**TASK:**
Take the lines below from the first through the one that contains "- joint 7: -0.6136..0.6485" and copy them exactly.

[[ DATASET RECORDS open ]]

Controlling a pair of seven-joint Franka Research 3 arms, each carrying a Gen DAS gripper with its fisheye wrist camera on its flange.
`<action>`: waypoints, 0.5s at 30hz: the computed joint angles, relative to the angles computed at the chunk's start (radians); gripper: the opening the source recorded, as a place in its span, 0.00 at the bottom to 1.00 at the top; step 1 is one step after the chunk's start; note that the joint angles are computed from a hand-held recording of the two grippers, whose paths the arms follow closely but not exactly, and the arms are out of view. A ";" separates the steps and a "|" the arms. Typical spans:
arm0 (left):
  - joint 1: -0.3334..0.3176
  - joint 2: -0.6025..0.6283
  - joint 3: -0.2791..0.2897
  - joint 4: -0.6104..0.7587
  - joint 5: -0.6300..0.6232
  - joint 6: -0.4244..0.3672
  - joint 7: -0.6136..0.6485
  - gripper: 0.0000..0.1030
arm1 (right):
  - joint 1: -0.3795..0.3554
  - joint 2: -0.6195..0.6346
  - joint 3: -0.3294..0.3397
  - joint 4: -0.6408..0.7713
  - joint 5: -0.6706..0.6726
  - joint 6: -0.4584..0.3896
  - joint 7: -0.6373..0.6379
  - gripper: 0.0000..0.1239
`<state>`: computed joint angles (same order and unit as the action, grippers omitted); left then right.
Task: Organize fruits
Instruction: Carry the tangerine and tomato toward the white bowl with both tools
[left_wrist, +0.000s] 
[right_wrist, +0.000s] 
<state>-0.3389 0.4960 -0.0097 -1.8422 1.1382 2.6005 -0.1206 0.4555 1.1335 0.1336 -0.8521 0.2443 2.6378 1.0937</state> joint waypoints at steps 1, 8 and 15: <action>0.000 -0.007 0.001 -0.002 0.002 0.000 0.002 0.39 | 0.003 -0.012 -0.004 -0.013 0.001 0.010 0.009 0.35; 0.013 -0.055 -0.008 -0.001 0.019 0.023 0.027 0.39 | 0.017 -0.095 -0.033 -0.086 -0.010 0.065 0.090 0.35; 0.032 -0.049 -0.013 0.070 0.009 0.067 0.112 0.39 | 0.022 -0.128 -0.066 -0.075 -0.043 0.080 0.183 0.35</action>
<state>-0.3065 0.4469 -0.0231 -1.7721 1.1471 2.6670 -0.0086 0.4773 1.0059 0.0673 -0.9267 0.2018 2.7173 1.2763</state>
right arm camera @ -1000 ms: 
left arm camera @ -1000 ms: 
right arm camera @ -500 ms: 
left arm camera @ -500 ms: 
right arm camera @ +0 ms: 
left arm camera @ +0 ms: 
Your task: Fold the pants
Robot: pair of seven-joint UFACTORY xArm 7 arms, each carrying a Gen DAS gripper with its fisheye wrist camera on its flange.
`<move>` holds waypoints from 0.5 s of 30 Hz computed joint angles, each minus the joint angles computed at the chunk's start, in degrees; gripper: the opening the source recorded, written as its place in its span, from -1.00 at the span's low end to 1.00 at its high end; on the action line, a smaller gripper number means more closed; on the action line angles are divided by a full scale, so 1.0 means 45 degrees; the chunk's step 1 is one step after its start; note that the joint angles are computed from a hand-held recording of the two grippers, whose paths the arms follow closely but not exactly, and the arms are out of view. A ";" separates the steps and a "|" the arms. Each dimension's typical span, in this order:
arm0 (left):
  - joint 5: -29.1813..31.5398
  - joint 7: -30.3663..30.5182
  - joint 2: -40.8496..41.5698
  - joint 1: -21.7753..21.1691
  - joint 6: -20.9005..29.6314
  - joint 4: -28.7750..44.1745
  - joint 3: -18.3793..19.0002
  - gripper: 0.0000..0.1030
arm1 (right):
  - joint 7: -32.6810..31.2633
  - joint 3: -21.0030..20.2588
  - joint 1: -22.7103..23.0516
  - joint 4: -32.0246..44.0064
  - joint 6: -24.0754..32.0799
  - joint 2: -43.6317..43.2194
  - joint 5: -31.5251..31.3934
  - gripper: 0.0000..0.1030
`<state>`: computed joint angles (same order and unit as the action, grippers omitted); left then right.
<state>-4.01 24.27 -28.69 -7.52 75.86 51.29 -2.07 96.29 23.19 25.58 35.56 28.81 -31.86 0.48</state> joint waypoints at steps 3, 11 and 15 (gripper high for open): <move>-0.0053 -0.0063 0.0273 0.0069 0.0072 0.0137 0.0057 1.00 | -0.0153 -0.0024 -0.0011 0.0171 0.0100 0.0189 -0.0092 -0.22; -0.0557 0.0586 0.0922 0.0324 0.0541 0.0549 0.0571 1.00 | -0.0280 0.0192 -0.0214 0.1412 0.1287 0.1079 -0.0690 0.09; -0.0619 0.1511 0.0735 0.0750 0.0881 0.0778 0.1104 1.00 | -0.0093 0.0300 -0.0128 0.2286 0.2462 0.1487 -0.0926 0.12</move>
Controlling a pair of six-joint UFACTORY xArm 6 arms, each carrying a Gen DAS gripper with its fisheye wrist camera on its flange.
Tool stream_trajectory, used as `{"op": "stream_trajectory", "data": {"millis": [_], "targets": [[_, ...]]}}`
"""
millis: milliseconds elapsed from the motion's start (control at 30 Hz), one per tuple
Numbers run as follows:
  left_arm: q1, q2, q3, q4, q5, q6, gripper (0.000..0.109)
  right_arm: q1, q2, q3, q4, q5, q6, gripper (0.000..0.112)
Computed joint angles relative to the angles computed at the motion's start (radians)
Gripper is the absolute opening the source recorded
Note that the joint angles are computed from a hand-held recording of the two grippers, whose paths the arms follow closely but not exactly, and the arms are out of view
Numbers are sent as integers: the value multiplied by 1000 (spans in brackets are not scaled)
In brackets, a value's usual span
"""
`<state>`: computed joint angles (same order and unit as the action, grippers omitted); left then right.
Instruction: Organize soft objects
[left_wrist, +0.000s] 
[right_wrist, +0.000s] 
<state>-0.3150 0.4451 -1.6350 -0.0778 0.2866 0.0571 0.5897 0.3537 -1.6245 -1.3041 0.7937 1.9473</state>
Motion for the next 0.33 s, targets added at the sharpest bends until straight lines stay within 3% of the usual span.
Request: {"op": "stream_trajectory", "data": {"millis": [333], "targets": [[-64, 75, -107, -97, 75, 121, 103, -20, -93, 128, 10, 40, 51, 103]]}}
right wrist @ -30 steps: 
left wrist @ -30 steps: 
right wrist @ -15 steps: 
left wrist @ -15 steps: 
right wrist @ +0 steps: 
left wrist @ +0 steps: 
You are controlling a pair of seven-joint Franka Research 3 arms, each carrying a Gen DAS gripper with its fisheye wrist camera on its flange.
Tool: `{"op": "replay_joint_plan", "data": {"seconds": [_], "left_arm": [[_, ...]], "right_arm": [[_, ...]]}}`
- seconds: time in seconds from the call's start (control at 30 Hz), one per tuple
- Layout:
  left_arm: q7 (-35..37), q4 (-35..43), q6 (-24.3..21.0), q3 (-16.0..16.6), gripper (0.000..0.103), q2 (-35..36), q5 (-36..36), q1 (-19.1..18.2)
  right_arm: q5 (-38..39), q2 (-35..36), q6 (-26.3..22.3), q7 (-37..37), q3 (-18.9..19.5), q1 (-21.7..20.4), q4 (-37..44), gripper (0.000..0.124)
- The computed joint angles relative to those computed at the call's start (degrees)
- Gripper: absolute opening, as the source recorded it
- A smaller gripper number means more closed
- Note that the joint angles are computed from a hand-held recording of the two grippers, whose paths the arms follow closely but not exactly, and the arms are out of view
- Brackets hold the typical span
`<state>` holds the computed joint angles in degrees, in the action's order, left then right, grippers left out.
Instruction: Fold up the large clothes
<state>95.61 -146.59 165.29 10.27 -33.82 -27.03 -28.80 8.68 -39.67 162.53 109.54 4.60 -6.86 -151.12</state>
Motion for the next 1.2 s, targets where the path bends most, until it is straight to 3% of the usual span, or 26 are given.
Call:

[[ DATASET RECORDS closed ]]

**RESPONSE BOX:**
Controlling a pair of seven-joint Franka Research 3 arms, each carrying a Gen DAS gripper with its fisheye wrist camera on its flange.
`<action>`: waypoints, 0.5s at 30hz: the computed joint angles, relative to the angles computed at the chunk's start (radians); gripper: the opening the source recorded, as a place in its span, 0.00 at the bottom to 1.00 at the top; step 1 is one step after the chunk's start; note that the joint angles are computed from a hand-held recording of the two grippers, whose paths the arms follow closely but not exactly, and the arms are out of view. A ";" separates the steps and a "|" the arms. Typical spans:
arm0 (left):
  - joint 1: -0.3334..0.3176
  - joint 2: -0.6025..0.6283
  - joint 3: -0.2791..0.2897
  - joint 4: -0.6104..0.7587
  - joint 5: -0.6300..0.6232
  - joint 6: -0.4244..0.3672
  - joint 7: -0.6136..0.6485

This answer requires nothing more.